◆ **YOUR TASK**
Can you write out every line from the start of the records below through the line containing "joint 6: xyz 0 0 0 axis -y", leaving out any pictures?

◆ **INPUT RECORDS**
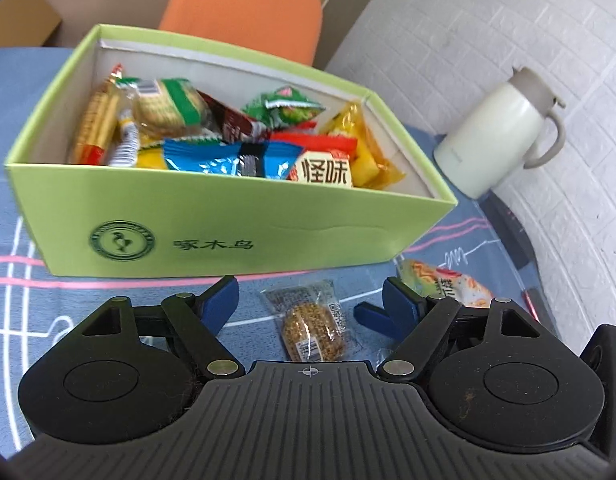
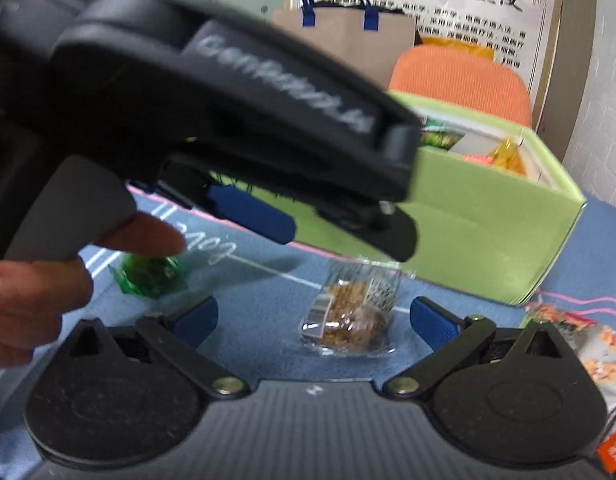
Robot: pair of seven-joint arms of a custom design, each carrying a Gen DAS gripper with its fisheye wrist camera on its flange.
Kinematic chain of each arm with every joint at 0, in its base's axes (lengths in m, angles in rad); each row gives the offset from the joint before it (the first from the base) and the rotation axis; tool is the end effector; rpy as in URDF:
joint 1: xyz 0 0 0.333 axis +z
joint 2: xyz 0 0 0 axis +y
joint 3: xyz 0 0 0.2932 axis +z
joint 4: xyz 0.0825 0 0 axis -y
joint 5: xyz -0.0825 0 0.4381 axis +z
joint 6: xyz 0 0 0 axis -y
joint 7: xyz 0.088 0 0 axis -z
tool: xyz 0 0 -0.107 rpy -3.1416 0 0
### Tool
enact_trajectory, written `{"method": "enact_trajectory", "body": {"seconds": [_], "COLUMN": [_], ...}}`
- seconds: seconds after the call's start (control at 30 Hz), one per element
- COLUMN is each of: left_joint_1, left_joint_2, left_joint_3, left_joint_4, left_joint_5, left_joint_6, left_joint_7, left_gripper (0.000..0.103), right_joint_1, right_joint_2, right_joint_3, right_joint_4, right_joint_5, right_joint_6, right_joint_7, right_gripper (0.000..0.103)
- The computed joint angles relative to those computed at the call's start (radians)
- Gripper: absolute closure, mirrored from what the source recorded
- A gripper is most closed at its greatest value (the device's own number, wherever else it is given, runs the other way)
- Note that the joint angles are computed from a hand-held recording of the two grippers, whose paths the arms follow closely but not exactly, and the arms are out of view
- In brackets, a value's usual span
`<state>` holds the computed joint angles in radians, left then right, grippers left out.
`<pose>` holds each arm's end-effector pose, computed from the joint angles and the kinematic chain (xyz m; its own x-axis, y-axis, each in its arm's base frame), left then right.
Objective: Organize snacks
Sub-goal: 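Grasp the small clear pastry packet with the left gripper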
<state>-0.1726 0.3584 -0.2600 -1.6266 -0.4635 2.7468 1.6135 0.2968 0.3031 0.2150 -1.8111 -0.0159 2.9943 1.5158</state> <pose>0.6967 -0.2758 0.4634 -0.2196 -0.8574 0.4655 -0.7996 -0.1152 -0.5893 0.6353 0.3427 0.4366 0.5185 -0.8550 -0.0074 -0.5424 -0.3222 -0.7759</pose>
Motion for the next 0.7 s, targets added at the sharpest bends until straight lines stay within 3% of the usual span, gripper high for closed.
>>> {"method": "enact_trajectory", "body": {"seconds": [0.1,0.2,0.27,0.37,0.5,0.6,0.7], "left_joint_1": [-0.005,0.002,-0.006,-0.013,0.002,-0.003,-0.016], "left_joint_2": [0.033,0.051,0.040,-0.014,-0.107,-0.193,-0.258], "left_joint_3": [0.002,-0.007,0.002,0.006,-0.012,-0.016,-0.014], "left_joint_4": [0.043,0.073,0.064,-0.008,-0.132,-0.242,-0.323], "left_joint_5": [0.021,0.023,0.037,0.045,-0.032,-0.089,-0.153], "left_joint_6": [-0.055,-0.122,-0.140,-0.120,-0.098,-0.070,-0.048], "left_joint_7": [-0.004,0.020,0.011,0.009,0.042,0.078,0.122], "left_gripper": [0.056,0.075,0.081,0.081,0.081,0.080,0.079], "right_joint_1": [0.026,0.000,0.005,0.018,0.058,0.096,0.125], "right_joint_2": [0.004,-0.001,-0.017,-0.063,-0.151,-0.224,-0.278], "right_joint_3": [-0.028,0.007,0.007,0.006,-0.017,-0.046,-0.080], "right_joint_4": [0.006,-0.007,-0.024,-0.080,-0.188,-0.283,-0.358], "right_joint_5": [-0.036,-0.013,-0.014,-0.007,-0.030,-0.090,-0.241], "right_joint_6": [-0.018,-0.008,-0.009,-0.005,0.017,0.051,0.092], "right_joint_7": [0.030,-0.017,-0.026,-0.023,0.030,0.114,0.290], "right_gripper": [0.002,0.002,0.002,0.001,0.001,0.001,0.001]}}
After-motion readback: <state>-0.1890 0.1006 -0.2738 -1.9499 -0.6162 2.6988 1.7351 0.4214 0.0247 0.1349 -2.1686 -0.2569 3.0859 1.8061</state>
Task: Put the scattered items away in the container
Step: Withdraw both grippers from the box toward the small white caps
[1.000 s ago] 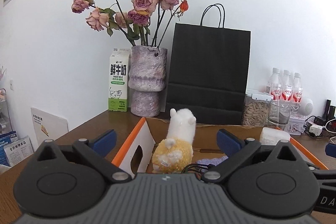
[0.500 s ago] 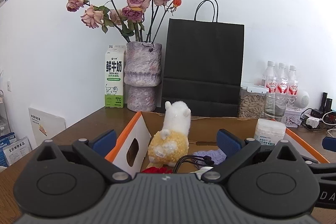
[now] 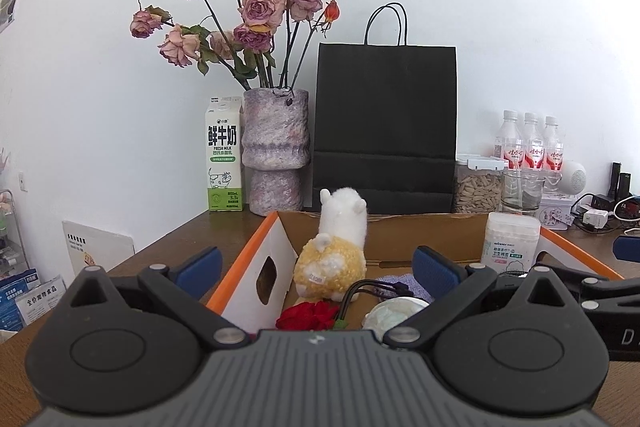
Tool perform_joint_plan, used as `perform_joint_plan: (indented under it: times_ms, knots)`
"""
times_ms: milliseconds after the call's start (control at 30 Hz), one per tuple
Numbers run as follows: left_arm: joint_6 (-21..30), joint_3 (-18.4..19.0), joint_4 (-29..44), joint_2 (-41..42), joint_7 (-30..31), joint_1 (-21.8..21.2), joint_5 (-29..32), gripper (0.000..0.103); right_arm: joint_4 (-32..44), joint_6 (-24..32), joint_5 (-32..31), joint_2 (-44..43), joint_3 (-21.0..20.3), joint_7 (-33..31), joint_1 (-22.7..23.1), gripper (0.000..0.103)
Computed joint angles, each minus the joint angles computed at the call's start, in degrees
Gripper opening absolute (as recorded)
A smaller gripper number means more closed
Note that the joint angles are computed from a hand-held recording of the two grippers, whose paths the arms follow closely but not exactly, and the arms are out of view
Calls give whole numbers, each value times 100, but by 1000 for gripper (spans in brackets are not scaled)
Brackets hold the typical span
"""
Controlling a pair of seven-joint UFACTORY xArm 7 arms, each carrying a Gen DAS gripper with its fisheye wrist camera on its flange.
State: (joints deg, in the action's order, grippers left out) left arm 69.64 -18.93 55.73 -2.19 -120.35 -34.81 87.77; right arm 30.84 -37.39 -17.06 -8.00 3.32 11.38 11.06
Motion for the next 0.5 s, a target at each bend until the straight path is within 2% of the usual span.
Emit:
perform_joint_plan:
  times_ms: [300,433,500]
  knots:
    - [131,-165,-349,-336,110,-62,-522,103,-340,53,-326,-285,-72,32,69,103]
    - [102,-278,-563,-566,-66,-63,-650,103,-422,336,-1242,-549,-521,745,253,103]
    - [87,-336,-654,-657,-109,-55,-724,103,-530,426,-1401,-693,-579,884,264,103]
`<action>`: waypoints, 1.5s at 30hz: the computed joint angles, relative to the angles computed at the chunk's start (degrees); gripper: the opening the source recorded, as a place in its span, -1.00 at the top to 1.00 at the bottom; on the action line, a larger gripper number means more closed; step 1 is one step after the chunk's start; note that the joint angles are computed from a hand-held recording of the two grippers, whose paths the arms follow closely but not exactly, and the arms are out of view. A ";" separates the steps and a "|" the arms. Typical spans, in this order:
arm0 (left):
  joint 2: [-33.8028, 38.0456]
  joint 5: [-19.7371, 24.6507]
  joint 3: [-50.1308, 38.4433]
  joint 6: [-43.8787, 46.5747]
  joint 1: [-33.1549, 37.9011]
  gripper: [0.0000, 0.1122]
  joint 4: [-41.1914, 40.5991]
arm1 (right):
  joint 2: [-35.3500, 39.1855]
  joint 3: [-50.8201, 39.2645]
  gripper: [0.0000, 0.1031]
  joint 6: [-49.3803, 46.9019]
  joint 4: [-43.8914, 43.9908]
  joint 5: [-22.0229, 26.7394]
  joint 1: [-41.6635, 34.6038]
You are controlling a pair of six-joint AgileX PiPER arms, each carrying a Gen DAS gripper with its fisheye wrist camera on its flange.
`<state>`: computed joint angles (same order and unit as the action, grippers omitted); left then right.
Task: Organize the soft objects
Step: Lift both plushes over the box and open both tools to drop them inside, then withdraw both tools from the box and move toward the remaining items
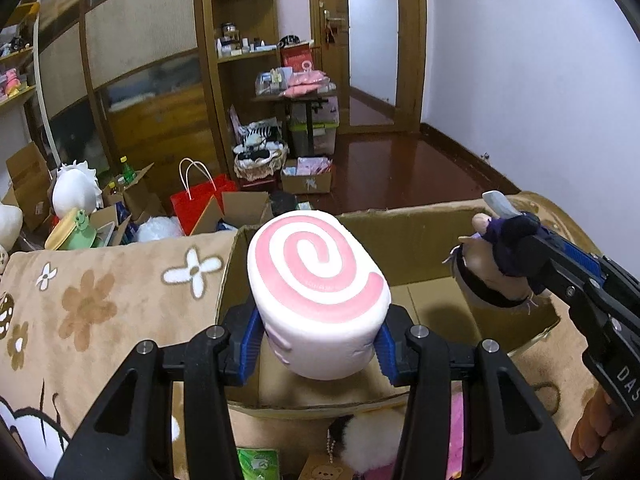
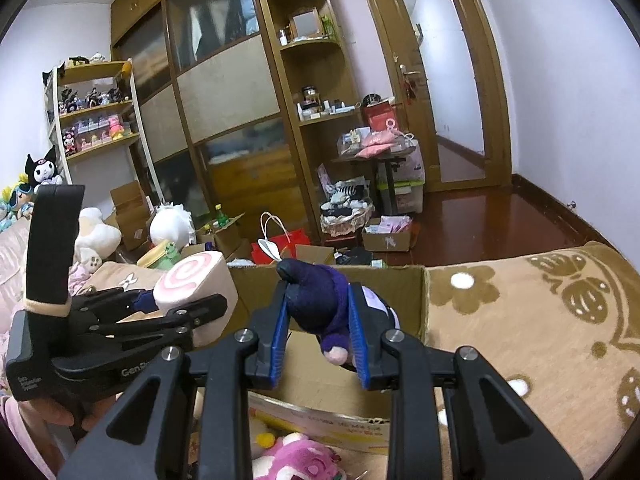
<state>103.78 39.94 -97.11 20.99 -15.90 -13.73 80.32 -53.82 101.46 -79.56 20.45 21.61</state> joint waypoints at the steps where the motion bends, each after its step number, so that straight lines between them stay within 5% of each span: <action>1: 0.40 0.57 -0.37 -0.17 -0.07 0.15 0.30 | 0.18 0.13 0.43 0.25 -0.28 -0.18 0.01; 12: 1.74 2.93 -0.87 -0.73 -1.20 0.01 2.96 | 1.32 0.12 0.38 -5.18 7.21 -1.33 -0.91; 16: 0.79 1.15 0.36 -1.43 -0.85 -0.37 3.60 | 0.58 0.84 0.38 -4.07 7.03 -0.65 -0.97; 20: -0.89 -0.39 2.21 -1.04 0.02 -0.49 3.49 | -0.15 0.76 0.34 -5.33 8.09 1.16 -0.10; 31: -5.18 3.33 3.61 -4.44 3.12 -0.72 4.46 | -5.38 1.49 -1.00 -5.09 9.30 10.37 5.41; 45: -16.02 6.87 12.01 -2.03 7.74 -0.72 5.08 | -9.69 -0.53 -1.00 -8.11 13.52 27.77 17.78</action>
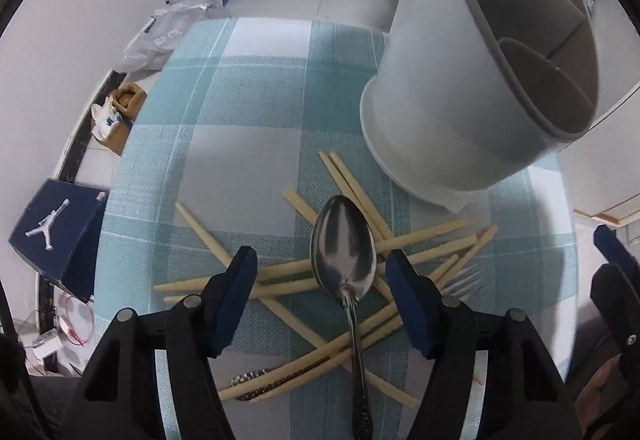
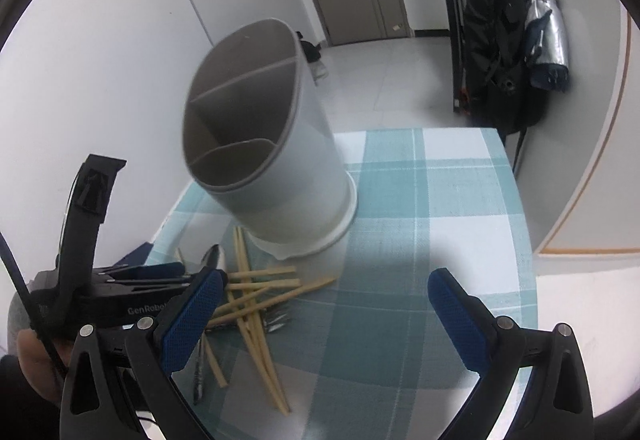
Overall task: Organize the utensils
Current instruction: 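Lower the left tool onto the metal spoon and close on its bowl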
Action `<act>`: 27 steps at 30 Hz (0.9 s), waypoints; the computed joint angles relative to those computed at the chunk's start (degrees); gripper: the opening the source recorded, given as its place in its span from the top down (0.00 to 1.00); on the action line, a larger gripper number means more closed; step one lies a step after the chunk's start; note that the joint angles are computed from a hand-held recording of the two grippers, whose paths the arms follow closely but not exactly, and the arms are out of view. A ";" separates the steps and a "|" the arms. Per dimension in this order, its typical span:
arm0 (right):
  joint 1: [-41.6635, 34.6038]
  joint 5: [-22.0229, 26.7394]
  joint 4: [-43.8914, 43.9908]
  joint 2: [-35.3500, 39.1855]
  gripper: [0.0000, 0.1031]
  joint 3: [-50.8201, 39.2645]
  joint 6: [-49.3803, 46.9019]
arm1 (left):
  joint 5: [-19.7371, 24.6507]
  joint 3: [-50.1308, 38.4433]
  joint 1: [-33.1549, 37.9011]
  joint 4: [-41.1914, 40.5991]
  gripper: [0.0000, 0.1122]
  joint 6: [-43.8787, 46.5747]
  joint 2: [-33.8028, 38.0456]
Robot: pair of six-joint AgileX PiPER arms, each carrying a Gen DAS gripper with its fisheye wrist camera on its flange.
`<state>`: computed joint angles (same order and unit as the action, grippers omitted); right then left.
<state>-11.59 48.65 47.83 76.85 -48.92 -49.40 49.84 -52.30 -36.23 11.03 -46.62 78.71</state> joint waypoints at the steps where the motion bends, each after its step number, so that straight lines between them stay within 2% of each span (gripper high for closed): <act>1: -0.04 0.26 -0.30 0.51 0.00 -0.44 0.32 | 0.07 -0.33 -0.28 -0.56 0.55 0.31 0.08; 6: 0.19 0.91 -0.93 0.88 0.00 -1.01 0.44 | 0.82 -1.17 -1.77 -1.55 0.73 0.17 0.41; 9: -0.02 1.43 -0.48 0.49 0.00 -0.94 -0.38 | 1.82 -1.40 -3.96 0.93 0.74 -2.48 0.24; 14: -0.05 1.65 -0.85 0.40 0.00 -1.05 -0.16 | -0.24 -0.96 -3.18 1.12 0.74 -2.37 -0.05; 21: -0.50 1.18 -0.64 -1.02 0.00 -0.15 -0.89 | -4.59 1.39 1.39 -0.76 0.74 -0.71 -2.81; 27: 0.00 0.77 -1.14 -1.81 0.00 0.64 -0.73 | -8.07 4.45 3.14 2.21 0.74 -4.43 -7.93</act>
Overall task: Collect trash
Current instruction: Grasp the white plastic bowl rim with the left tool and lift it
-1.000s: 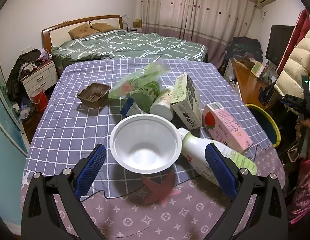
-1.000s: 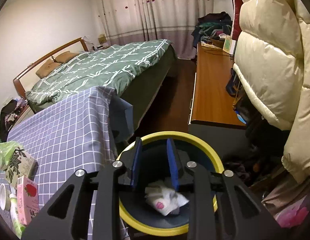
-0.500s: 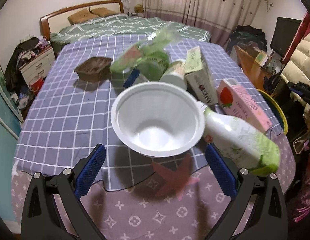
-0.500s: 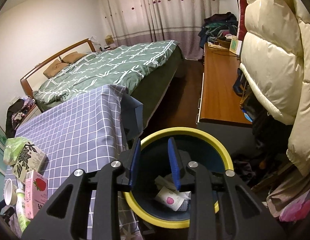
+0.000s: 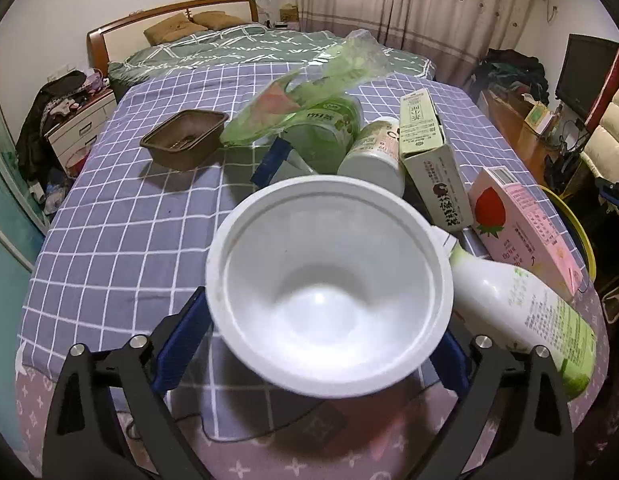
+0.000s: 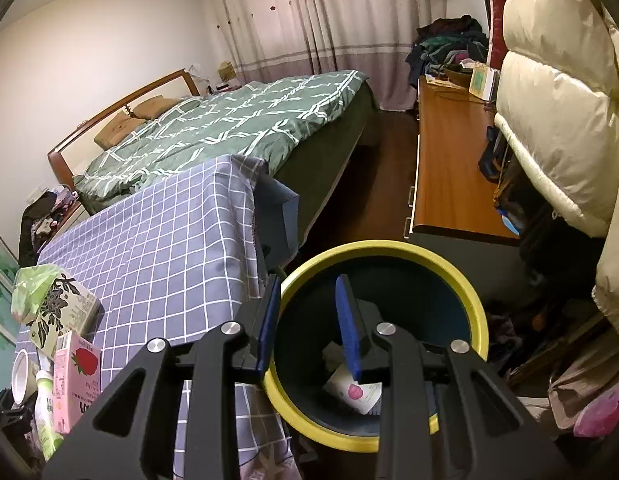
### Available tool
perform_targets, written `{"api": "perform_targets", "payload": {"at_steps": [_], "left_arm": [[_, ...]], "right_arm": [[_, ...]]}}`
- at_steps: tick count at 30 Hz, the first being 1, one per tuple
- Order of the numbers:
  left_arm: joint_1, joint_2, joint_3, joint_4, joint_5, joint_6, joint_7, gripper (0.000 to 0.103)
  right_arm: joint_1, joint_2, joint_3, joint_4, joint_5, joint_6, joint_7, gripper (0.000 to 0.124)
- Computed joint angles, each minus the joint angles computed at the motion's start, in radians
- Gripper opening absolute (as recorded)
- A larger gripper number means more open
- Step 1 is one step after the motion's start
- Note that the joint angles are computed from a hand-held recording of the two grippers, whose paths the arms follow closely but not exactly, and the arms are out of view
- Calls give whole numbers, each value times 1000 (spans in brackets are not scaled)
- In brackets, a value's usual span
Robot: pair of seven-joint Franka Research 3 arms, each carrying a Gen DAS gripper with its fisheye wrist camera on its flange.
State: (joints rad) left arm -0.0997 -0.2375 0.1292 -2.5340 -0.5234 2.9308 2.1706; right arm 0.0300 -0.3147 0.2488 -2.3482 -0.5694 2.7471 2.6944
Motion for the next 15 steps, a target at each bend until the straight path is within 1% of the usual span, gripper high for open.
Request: {"api": "perform_targets", "payload": {"at_steps": [3,8,10,11,13,15], "left_arm": [[-21,17,11,16,-34,22,34,94],[-14,37,-4,39,-39,35,42,94],[-13,45,-11,47,-39,40,50,89],[-10,48,-15,50,-36,39,49,85],[-4,56,-22,58,-32,41,48,84],[-9,51,-18,54,-52,46,66,83]], "right_arm": [[4,4,-4,-4,5,5,-4,27],[5,14,-8,-10,13,15,-6,27],[8,17,-11,-12,18,18,-10,27],[8,18,-10,-12,19,19,-10,27],[10,20,-10,-13,21,21,-12,27],[11,17,-10,-14,20,22,-13,27]]}}
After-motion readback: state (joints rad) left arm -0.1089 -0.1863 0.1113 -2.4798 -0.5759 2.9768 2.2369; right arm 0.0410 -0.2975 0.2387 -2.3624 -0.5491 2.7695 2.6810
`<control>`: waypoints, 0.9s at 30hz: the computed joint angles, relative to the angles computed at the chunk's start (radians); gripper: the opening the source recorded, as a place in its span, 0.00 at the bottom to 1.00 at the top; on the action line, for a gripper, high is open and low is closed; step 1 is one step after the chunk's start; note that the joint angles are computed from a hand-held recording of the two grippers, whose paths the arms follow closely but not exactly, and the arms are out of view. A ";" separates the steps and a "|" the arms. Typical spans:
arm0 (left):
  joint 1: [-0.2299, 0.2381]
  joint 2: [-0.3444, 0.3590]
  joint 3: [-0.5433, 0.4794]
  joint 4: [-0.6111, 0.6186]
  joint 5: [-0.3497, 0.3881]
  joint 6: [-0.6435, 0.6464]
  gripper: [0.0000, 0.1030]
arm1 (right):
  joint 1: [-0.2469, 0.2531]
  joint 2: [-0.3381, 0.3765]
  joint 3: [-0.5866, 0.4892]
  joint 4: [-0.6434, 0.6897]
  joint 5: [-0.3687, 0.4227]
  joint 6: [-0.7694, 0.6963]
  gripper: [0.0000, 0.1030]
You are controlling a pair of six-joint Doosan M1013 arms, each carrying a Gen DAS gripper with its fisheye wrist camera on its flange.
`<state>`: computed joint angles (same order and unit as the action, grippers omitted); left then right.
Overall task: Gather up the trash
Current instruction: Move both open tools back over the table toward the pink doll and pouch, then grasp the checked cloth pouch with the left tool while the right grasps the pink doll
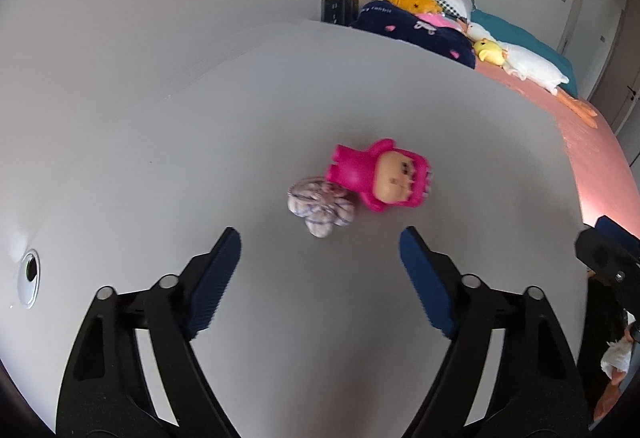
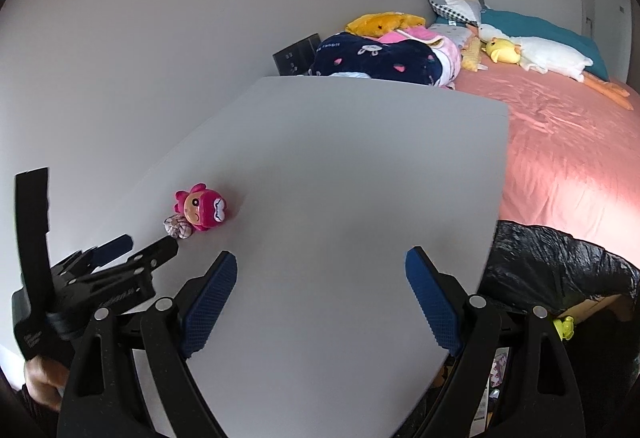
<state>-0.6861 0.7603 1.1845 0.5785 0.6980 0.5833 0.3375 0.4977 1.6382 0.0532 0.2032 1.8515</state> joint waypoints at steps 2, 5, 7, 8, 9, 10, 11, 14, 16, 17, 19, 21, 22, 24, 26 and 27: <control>0.003 0.006 -0.007 -0.002 0.010 0.010 0.71 | 0.002 0.006 -0.010 -0.013 0.005 0.009 0.84; 0.011 0.016 -0.021 -0.013 0.014 0.033 0.68 | 0.004 0.016 -0.024 -0.017 0.010 0.016 0.84; 0.016 0.024 -0.035 -0.027 0.018 0.058 0.67 | 0.006 0.022 -0.033 -0.030 0.015 0.027 0.84; 0.017 0.028 -0.040 -0.035 0.019 0.072 0.67 | 0.007 0.024 -0.035 -0.040 0.016 0.036 0.84; 0.019 0.033 -0.049 -0.042 0.021 0.091 0.66 | 0.008 0.027 -0.040 -0.049 0.019 0.044 0.84; 0.020 0.037 -0.057 -0.045 0.026 0.104 0.65 | 0.009 0.030 -0.045 -0.059 0.023 0.052 0.84; 0.021 0.041 -0.064 -0.046 0.031 0.112 0.64 | 0.011 0.033 -0.050 -0.068 0.026 0.061 0.84; 0.027 0.052 -0.082 -0.070 0.042 0.145 0.53 | 0.012 0.040 -0.061 -0.078 0.034 0.068 0.84; 0.033 0.053 -0.083 -0.102 0.028 0.170 0.44 | 0.015 0.042 -0.063 -0.095 0.036 0.083 0.84; 0.034 0.053 -0.083 -0.103 0.025 0.172 0.43 | 0.016 0.046 -0.069 -0.098 0.040 0.085 0.84; 0.034 0.054 -0.083 -0.091 0.025 0.172 0.36 | 0.018 0.051 -0.078 -0.094 0.045 0.079 0.84; 0.035 0.051 -0.076 -0.085 0.018 0.164 0.29 | 0.020 0.057 -0.088 -0.077 0.050 0.057 0.84; 0.034 0.052 -0.079 -0.077 0.024 0.155 0.27 | 0.022 0.060 -0.094 -0.076 0.054 0.050 0.84; 0.036 0.051 -0.077 -0.063 0.035 0.124 0.25 | 0.027 0.070 -0.110 -0.080 0.063 0.043 0.84; 0.040 0.043 -0.066 -0.045 0.043 0.084 0.24 | 0.031 0.081 -0.127 -0.047 0.073 0.006 0.84; 0.042 0.038 -0.061 -0.034 0.051 0.062 0.24 | 0.032 0.087 -0.135 -0.039 0.079 -0.003 0.84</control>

◆ **OUTPUT FOR THIS EXERCISE**
Robot: pair of seven-joint arms of a custom design, each carrying a Gen DAS gripper with its fisheye wrist camera on its flange.
Kinematic chain of each arm with every joint at 0, in its base's axes (lengths in m, angles in rad); each row gives the offset from the joint before it (the first from the base) and the rotation axis; tool is the end effector; rpy as in URDF:
joint 1: xyz 0 0 0.333 axis +z
joint 2: xyz 0 0 0 axis +y
joint 3: xyz 0 0 0.2932 axis +z
joint 4: xyz 0.0825 0 0 axis -y
joint 5: xyz -0.0825 0 0.4381 axis +z
joint 6: xyz 0 0 0 axis -y

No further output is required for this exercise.